Town officials share the ‘state of the town’

Plainville superintendent of schools Maureen Brummett shares her vision about education in Plainville, her goals with this year’s budget, and how “we do a lot with what we have.” Last week, the budget was a main topic for town officials during the annual “state of the town” meeting about the town government, the school system, technical services, and planning and zoning. (Photo by Janelle Morelli)



From a financial perspective, it’s all about balance, Town Council chair Kathy Pugliese shared at the “state of the town” meeting last week. Looking at a 10-year span, she said both intergovernmental and other revenues have declined by about $3 million.

To counter that, the town has to manage expenses, Pugliese said. Specifically from intergovernmental revenues, there was about a $1 million decrease from 2009 to 2019.

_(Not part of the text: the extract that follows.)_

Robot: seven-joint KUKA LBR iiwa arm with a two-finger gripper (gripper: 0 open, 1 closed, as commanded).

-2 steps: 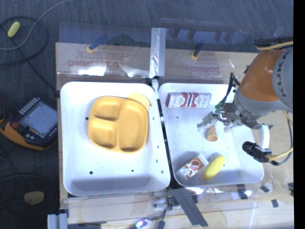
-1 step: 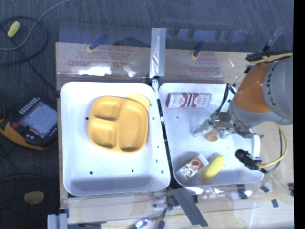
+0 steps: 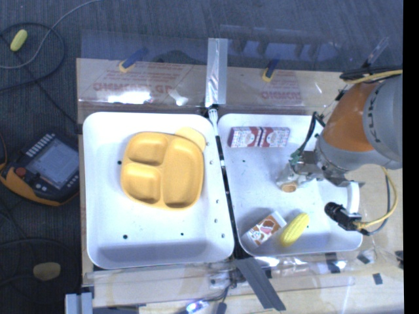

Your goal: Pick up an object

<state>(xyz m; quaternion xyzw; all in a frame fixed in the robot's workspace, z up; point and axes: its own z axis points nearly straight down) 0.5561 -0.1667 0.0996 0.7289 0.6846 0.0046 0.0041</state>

Budget was a big topic at this year’s meeting. Each year, town officials host the informational event in a joint effort to share with residents an overview of where Plainville stands. Presentations are given from the perspectives of the town, school system, technical services and planning and zoning.

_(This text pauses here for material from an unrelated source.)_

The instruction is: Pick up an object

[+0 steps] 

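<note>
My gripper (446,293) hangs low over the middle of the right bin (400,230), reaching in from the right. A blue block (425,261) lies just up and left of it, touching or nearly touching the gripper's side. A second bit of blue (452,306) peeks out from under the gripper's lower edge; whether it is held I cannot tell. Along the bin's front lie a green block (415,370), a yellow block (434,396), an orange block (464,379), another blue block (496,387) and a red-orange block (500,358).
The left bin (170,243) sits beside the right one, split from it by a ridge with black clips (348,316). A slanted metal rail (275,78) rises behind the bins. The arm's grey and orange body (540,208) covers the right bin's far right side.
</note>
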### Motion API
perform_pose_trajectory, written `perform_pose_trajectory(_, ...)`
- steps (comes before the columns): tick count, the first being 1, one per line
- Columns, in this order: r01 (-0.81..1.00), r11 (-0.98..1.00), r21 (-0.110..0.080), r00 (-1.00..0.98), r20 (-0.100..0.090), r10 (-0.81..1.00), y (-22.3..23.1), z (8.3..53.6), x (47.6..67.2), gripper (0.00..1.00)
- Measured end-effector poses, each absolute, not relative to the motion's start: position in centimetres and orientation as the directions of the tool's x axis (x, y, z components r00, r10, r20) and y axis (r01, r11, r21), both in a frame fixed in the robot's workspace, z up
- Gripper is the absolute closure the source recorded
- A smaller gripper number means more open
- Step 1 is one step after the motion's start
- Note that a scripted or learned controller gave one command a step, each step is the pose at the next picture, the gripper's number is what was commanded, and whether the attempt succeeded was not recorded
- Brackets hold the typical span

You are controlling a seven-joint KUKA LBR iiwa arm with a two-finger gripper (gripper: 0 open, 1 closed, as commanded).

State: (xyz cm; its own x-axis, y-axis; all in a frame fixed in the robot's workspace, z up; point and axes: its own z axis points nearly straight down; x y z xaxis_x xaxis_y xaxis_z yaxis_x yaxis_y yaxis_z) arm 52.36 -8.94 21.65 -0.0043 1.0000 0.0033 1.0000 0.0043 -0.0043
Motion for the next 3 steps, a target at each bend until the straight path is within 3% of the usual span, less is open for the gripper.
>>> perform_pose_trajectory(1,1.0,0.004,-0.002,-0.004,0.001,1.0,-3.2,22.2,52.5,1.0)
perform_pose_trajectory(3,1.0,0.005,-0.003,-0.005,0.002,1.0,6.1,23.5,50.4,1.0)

According to the presentation, the town makes money from license and permits, fines and fees, use of money or interest, debt management, and use of the fund balance. It also relies on property taxes which are revealed annually in the grant list. The hope each year is that the grant list value goes up.

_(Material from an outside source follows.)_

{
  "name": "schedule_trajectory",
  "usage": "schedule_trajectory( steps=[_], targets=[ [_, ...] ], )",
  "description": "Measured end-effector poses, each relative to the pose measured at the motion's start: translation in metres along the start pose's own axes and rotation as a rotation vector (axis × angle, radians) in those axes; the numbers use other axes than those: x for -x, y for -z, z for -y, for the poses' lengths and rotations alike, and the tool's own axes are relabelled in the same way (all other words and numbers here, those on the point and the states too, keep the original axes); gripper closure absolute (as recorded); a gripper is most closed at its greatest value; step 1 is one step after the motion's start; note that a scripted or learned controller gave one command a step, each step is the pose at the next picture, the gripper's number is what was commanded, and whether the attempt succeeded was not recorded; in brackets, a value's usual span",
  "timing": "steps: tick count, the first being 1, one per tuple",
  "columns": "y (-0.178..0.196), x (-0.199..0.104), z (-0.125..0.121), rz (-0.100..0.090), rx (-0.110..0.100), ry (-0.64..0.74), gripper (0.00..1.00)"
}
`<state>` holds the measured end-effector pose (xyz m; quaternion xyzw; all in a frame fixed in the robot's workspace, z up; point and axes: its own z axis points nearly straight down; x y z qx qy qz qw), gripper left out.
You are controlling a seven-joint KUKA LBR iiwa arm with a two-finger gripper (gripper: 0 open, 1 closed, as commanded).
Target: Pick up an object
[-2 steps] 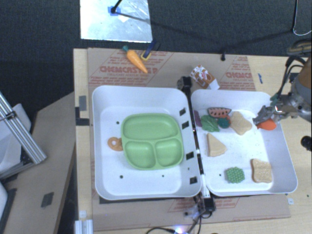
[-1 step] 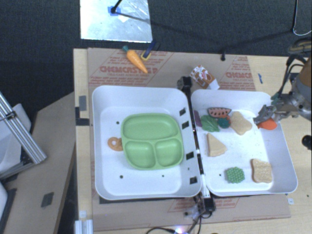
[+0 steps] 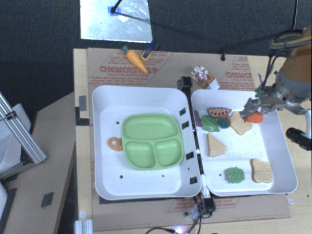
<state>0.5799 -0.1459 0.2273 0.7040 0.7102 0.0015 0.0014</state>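
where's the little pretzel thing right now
The pretzel lies in the left bin, on its white floor just off the left edge of the green divided plate, far from the claw at the right bin.

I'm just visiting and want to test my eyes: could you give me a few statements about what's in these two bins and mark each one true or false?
1. A green divided plate lies in the left bin. True.
2. The carrot lies inside the right bin. False: it lies on the cardboard behind the left bin.
3. A small pretzel sits just left of the plate. True.
4. The gripper is over the left bin. False: it is over the right bin, by an orange-red piece.
5. A green bumpy ball lies near the right bin's front. True.
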Motion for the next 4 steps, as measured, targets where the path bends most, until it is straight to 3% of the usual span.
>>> schedule_trajectory(
  steps=[1, 2, 3, 4],
  targets=[
    [0.009, -0.054, -0.017, -0.001, -0.001, 0.001, 1.00],
    [-0.008, -0.105, -0.028, 0.000, -0.003, -0.002, 1.00],
    [0.005, -0.133, -0.030, -0.001, -0.002, -0.001, 1.00],
    [0.005, -0.136, -0.041, 0.000, -0.001, -0.003, 1.00]
  ],
)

Over 10 years, though, the grand list has seen small growth—just 0.3 percent.

“That is very, very small growth,” said Pugliese. “It impacts what we can and can’t do. We need to keep an eye on that, and we are hoping for some growth this year.”

When it comes to the annual total budget, Pugliese said the numbers have gotten small in each year.

“That’s a good sign. We are doing better,” she said. “Plainville is in a good position and we try to stay ahead of it.”

In the previous 10 year period, from 1999 to 2009, the total budget increased almost $17 million. In comparison, from 2009 to 2017, the budget increased just about $7 million. The average yearly increase in the first 10 years was 4.7 percent per year, versus 1.4 percent per year from 2009 to 2017.

She also shared debt service, which is money that the town borrows, has been “falling off the books and decreasing.”

In addition, home values have increased, as well as employment rates. Plainville unemployment rates are now below the state average—2.6 percent in Nov. 2018 compared to the state’s 3 percent.

Maureen Brummett, superintendent of Plainville Community Schools, shared PCS is ranked 129 out of 169 school districts in spending per-pupil. “We do a lot with what we have,” she said.

The school district is the fourth top employer in town, employing 557 people.

“Many of our employees live in Plainville or in surrounding towns,” said Brummett. “It shows people work here, live here and spend here. It’s vibrant to the economy.”

When it comes to finances, school districts typically don’t bring a whole lot of money in, but Plainville does make some money as an “open choice” school, which allows students from outside communities like Hartford to attend PCS. That brings in about $1 million per year.

“We work on promoting our school district within, and as a result, we have fewer children leaving Plainville schools for magnet schools,” Brummett added.

Over the last eight years, the school’s budget has increased 1.07 percent. Last year was difficult as unexpected cuts to funding from the state threw the district for a loop. A sum of $1.9 million were lost from the Education Cost Sharing grant. This year, the town is slated to receive $260,000 from the grant.

Director of technical service John Bossi briefly touched on the town’s complaint-generated blight program, rehabilitation projects at the White Oak parcel, the mandated water pollution control facility upgrade, some upcoming roadwork and a redesign of Townline Road expected to begin next year.

Director of planning Garrett Daigle wrapped up the presentation with a list of sales and purchases to properties in town, including the Manafort Brothers Inc. expansion project, rehabilitation of the Chung property, and Parson’s Buick being purchased by Powerhouse Motorsports, who will move to town from Meriden.

The office in the municipal center maintains a database of commercial properties for sale or lease and copies are available.